Find the joint and conditional distributions of $Z=X+Y$? 
Suppose that $X$ and $Y$ are independent and identically distributed:
  $$P (X = k) = P (Y = k) = ρ (1 − ρ)^k$$
  for $k = 0, 1, \dots$ and let $Z := X + Y$. Find the joint distribution of $(X, Z)$ and find the conditional distribution of $X$, given $Z = n$.

I need a little help just setting this up.
If I understand the question, I'm looking for $P (X = k, Z = n)$ and $P (X = k \mid Z = n)$. I'm a little confused, though, because I've never done this when I have a variable defined as a linear function of the other random variables. I also don't really understand what $n$ is.
Any hints or help getting started is appreciated.

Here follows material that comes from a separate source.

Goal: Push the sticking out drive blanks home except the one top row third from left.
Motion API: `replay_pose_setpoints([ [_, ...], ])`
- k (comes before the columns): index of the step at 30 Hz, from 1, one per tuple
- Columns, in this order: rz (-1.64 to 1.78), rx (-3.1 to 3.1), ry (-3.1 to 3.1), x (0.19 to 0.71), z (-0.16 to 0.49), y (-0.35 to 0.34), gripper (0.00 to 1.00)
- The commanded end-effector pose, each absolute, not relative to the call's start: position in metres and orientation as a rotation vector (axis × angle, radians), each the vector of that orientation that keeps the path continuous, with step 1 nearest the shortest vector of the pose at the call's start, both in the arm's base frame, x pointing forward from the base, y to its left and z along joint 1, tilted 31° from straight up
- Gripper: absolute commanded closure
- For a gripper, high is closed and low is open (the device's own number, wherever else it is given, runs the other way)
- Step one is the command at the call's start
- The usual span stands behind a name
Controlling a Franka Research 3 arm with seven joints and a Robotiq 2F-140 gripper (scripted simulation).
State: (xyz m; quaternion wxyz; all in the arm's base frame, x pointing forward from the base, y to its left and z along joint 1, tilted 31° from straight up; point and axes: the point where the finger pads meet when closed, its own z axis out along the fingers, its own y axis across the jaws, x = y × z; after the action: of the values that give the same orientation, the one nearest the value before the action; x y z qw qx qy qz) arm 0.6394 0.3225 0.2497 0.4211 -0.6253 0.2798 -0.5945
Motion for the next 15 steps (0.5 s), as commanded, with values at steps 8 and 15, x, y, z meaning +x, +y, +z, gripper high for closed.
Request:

 A: More than setup: If $Z=X+Y=n$, then necessarily $0\le X,Y\le n$. So, for $k>n$ you have that $$P(X=k,\ Z=n)=0$$ For $0\le k\le n$ (for example, say $n=5$, i.e. $X+Y=5$ so, $X$ might be equal to $0$ and $Y$ equal to $5$ or $X$ equal to $1$ and $Y$ equal to $4$ etc) you have 
\begin{align}P(X=k,\ Z=n)&=P(X=k,\ X+Y=n)=P(X=k, Y=n-k)\\[0.2cm]&=P(X=k)P(Y=n-k)=ρ(1-ρ)^kρ(1-ρ)^{n-k}=ρ^2(1-ρ)^n\end{align} and therefore by the formula of conditional probability $$P(X=k \mid Z=n)=\frac{P(X=k, Z=n)}{P(Z=n)}=\frac{ρ^2(1-ρ)^n}{P(Z=n)}$$ In order to proceed you can calculate the denominator by the law of total probability as $$P(Z=n)=\sum_{k=0}^{n}P(X+Y=n \mid X=k)P(X=k)=\sum_{k=0}^{n}P(Y=n-k)P(X=k)$$ or you can observe that the denominator is just a constant with respect to $k$ and hence it does not affect (up to a constant) the distribution of $X\mid Z=n$ which is solely determined by the numerator. However, the numerator is independent of $k$ as well which implies that the distribution of the random variabel $X\mid Z=n$ is discrete uniform on $0\le k \le n$. Hence $$P(X=k \mid Z=n)=\frac{1}{n+1}$$ for $0\le k\le n$ and $0$ else. 
A: So $n$ would be a fixed value of $Z$ which gives us information regarding the value of $X$, since whichever values $X=x$ and $Y=y$ satisfy it has to happen that $x+y=z$.
To find the distribution of Z, we ask:
$$
P(Z=z)=P(X+Y=z)=\sum_{y=0}^{\infty} P(Y=y)P(X=z-y)
$$
That is because the probability of Z is equal to the sum of the probabilities of each of its inverse images through the transformation $g(x,y)=x+y$.
To find the joint distribution, we ask:
$$
P(Z=z, X=x)=P(X+Y=z, X=x)=P(Y=z-y, X=x)=P(Y=z-y)P(X=x)
$$
And finally, for the conditional:
$$
P(X=x|Z=z)=\frac{P(X=x,Z=z)}{P(Z=x)}
$$
Since by the product rule $P(X=x,Z=z)=P(Z=z)P(X=x|Z=z)$.